Herr Prof. Grütter, was macht Essen zu einem optimalen Standort für ein nationales Fotozentrum?
Da gibt es zahlreiche Aspekte: Blicken wir in die Geschichte, war sicherlich Otto Steinert als Professor der Folkwang Hochschule der Doyen der Fotografie, der viele bedeutende Fotografen ausgebildet hat und auch die Düsseldorfer Schule mit den Bechers inspiriert hat. Heute hat die Folkwang Hochschule für Gestaltung sechs Fotografie-Professuren – mehr als jede andere Hochschule in Deutschland. Die Fotosammlung des Museum Folkwang gilt als die bedeutendste Europas, das Ruhr Museum hat vier Millionen Dokumentarfotos in der Sammlung. Die historische Sammlung Krupp bietet zudem zwei Millionen Industriefotografien. Eine solche Ansammlung von fotografischen Institutionen ist in Deutschland einmalig.

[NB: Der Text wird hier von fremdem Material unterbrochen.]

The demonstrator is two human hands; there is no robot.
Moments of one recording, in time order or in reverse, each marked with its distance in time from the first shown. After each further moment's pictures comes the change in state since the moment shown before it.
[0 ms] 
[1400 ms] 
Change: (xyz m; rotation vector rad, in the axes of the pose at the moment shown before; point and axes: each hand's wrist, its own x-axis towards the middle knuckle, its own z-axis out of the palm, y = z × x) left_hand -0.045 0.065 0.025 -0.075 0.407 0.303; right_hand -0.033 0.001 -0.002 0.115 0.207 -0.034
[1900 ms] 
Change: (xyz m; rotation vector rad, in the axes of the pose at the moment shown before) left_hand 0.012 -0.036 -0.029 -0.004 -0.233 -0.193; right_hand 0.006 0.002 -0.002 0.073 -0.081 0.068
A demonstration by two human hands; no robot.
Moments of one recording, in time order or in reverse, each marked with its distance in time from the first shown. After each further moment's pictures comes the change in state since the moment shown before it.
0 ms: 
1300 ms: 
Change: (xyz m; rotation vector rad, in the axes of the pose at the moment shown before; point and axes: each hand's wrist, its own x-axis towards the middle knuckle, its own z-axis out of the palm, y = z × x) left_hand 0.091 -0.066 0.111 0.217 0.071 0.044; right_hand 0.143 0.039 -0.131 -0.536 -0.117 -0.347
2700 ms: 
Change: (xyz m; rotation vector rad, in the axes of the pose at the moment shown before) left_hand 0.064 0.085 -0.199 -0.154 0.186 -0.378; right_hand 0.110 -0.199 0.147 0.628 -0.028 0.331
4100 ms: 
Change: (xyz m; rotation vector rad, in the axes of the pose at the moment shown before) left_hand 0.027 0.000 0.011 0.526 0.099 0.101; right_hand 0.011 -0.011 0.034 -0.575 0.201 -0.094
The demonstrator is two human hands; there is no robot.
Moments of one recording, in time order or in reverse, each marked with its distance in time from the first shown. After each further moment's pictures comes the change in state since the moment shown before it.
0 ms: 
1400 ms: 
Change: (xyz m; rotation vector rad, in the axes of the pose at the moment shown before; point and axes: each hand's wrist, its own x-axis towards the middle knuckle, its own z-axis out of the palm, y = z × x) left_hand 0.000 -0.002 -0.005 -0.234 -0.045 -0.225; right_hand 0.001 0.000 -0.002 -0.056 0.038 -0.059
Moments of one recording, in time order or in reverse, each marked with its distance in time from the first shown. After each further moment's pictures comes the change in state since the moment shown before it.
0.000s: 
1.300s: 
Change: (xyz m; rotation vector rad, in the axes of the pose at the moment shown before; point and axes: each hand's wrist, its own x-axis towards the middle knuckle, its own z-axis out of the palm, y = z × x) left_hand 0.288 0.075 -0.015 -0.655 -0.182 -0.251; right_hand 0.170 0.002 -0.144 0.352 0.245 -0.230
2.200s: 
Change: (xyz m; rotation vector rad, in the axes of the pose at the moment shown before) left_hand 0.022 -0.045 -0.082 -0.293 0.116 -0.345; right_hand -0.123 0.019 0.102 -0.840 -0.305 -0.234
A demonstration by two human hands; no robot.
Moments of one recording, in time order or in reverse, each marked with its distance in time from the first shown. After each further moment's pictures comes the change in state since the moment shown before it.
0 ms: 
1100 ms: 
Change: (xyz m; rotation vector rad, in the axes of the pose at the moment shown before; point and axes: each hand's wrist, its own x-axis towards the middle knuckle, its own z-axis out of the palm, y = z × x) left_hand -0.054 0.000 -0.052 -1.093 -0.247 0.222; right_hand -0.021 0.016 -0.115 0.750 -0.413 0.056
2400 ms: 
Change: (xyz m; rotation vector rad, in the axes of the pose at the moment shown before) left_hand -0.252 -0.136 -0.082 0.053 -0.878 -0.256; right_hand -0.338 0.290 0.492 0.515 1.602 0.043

Warum sollte das sogenannte Bundesinstitut für Fotografie nach Zollverein kommen?
Das UNESCO-Welterbe Zollverein ist in dieser Form der kongeniale Ort. Fotografie- und Industriegeschichte haben eine gemeinsame Historie, Fotografie ist das Abbildungsmedium des Industriezeitalters – sie sind zusammen entstanden und losen sich als analoge Form im Digitalzeitalter auf, so schließt sich der Kreis. Es passt also räumlich wie inhaltlich. Zudem wäre das Bundesinstitut für Fotografie in unmittelbarer Nachbarschaft zur Folkwang Hochschule und zum Ruhr Museum. Nirgendwo haben in der jüngsten Gegenwart so viele Fotoausstellungen stattgefunden – Renger-Patzsch, Chargesheimer, Hauser, Stoffels oder Grisar.
Wie muss man sich die neue Institution vorstellen?
Ich denke, das Institut wird drei Kernaufgaben haben: Depot, Forschungslabor und Restaurationseinrichtung. Staatsministerin Monika Grütters hat dazu eine nationale Machbarkeitsstudie in Auftrag gegeben, die gerade erstellt wird. Anfang 2021 wissen wir mehr.
Das Gespräch führte Guido Schweiss-Gerwin.